▸ Exercise goal:
Apart from the pictures, every part of the records below gets retyped exactly.

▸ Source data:
<<<<

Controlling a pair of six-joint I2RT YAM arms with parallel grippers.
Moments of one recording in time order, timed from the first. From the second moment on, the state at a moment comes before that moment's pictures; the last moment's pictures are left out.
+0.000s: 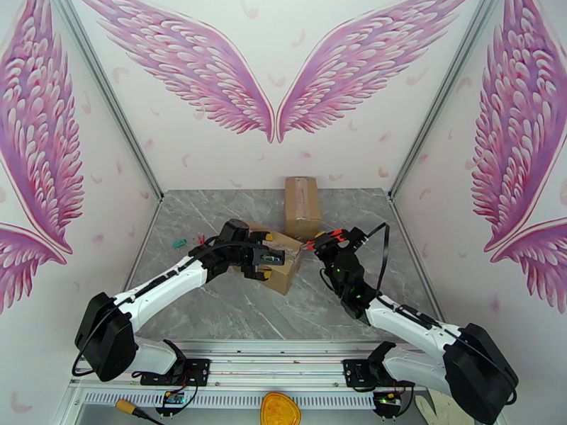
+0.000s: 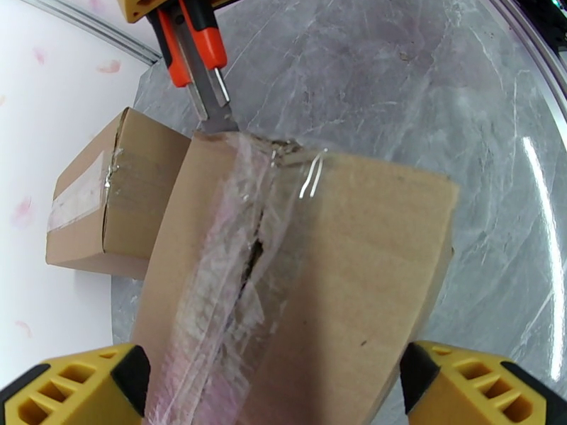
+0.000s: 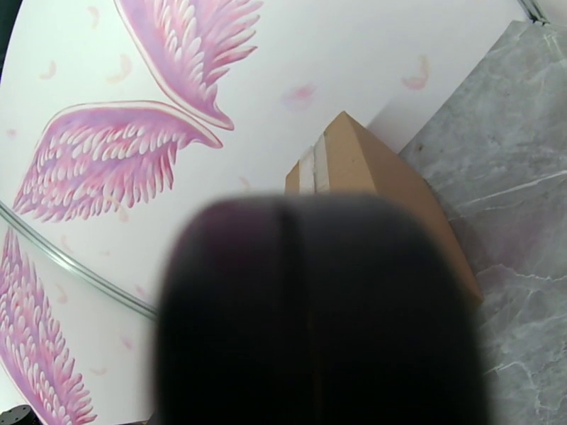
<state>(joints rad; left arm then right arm) -0.65 1.44 1.05 -0.31 0.31 1.04 0.61 1.16 0.49 0.57 0.46 1.02</state>
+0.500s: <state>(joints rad) -0.67 1.51 1.05 -0.18 0.23 0.97 0.59 1.17 0.51 0.46 0.44 1.25</state>
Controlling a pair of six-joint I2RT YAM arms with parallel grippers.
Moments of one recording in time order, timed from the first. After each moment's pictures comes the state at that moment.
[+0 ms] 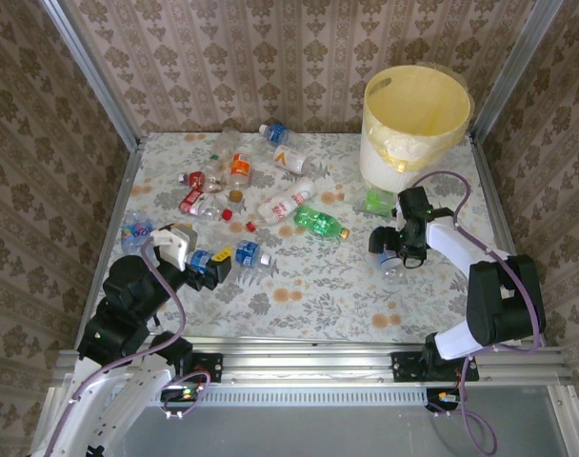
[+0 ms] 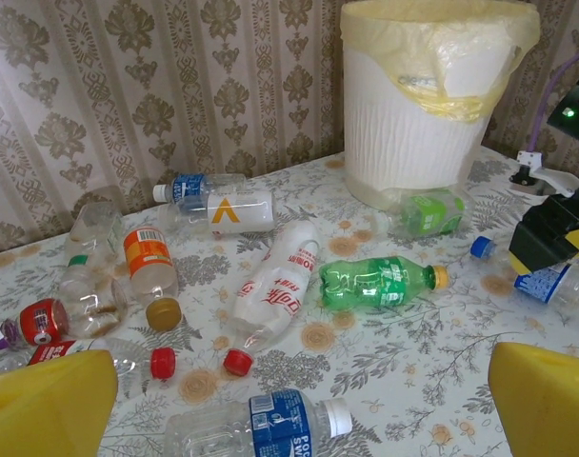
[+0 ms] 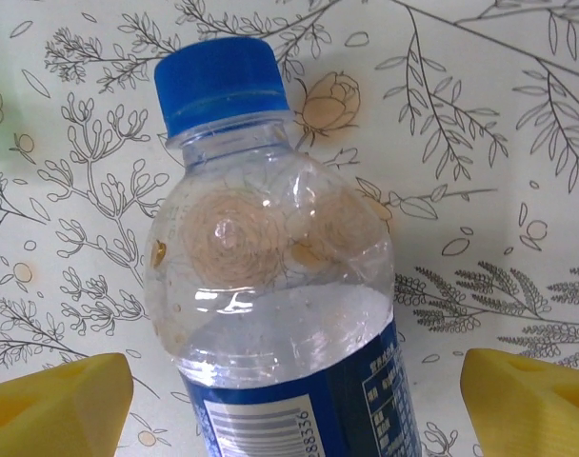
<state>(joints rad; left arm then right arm) -0.51 0.36 0.72 -0.54 0.13 0.04 0.12 1.49 0.89 -0.68 -0.12 0.28</state>
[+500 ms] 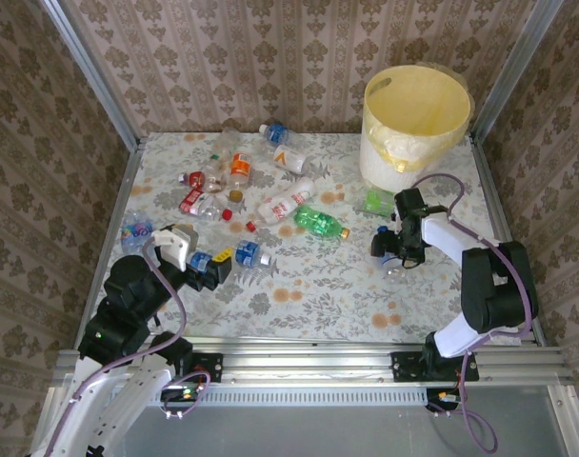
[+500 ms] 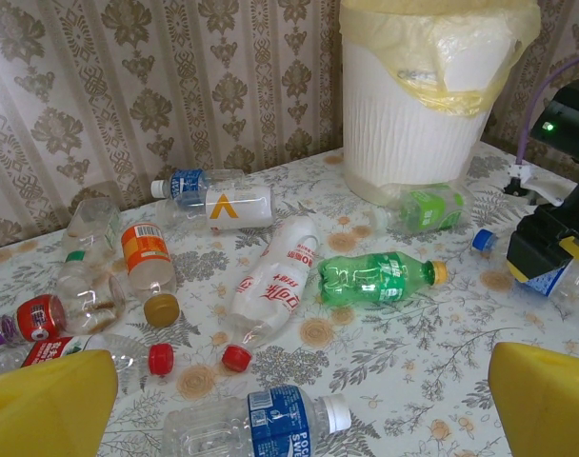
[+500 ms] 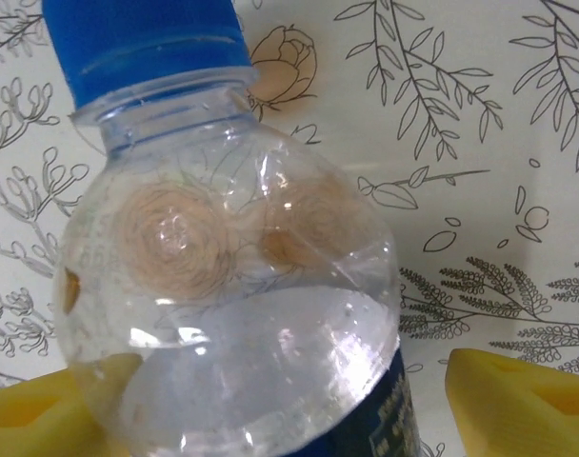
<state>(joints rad) -0.51 0.36 0.72 -0.54 0.13 0.04 0.12 1.58 0.91 -0.70 -0.08 0.29</state>
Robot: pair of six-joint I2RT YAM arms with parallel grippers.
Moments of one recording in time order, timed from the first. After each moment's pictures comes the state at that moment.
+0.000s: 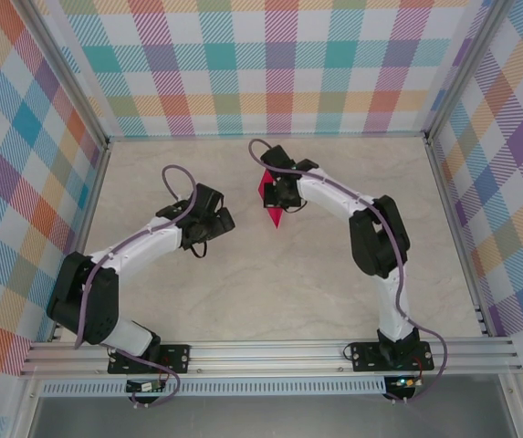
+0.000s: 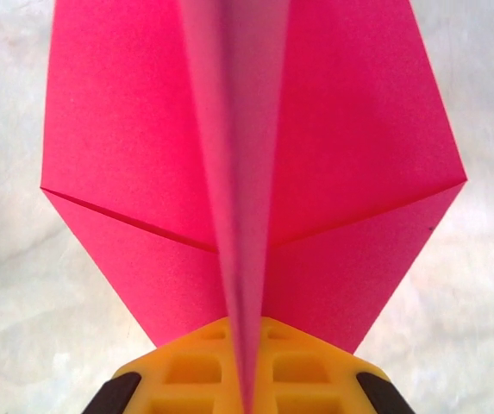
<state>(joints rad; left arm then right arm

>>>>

▸ Written answer:
Controlling a pair of six-joint I2RT YAM arms with parallel grippers.
Moments of one recording in time order, timed from the first. From the second moment on, the state at a moment comes before that moment's pictures; the last moment's pictures are left out.
+0.000s: 
+0.000s: 
+0.000s: 
<state>(joints rad; left arm then right arm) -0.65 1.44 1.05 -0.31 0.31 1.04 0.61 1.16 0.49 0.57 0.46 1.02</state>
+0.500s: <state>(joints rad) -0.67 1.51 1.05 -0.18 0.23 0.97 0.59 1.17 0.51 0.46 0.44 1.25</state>
Controlling a pair of six-joint I2RT YAM arms with parallel grippers.
Moments of one recording in time order, timed from the first. After each moment's pictures comes the state at that moment.
[+0 ms] 
[+0 ms] 
[+0 ms] 
<state>(joints rad; left arm then right arm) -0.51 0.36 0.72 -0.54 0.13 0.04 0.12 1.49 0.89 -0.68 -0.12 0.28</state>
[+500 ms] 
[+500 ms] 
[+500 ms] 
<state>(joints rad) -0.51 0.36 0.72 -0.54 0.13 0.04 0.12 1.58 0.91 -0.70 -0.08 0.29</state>
Robot: pair of six-joint I2RT YAM arms with parallel grippers.
Moments of one recording in time order, timed from the first. After each moment's pictures comes the state at that moment.
+0.000s: 
+0.000s: 
<state>(joints rad; left arm then right arm

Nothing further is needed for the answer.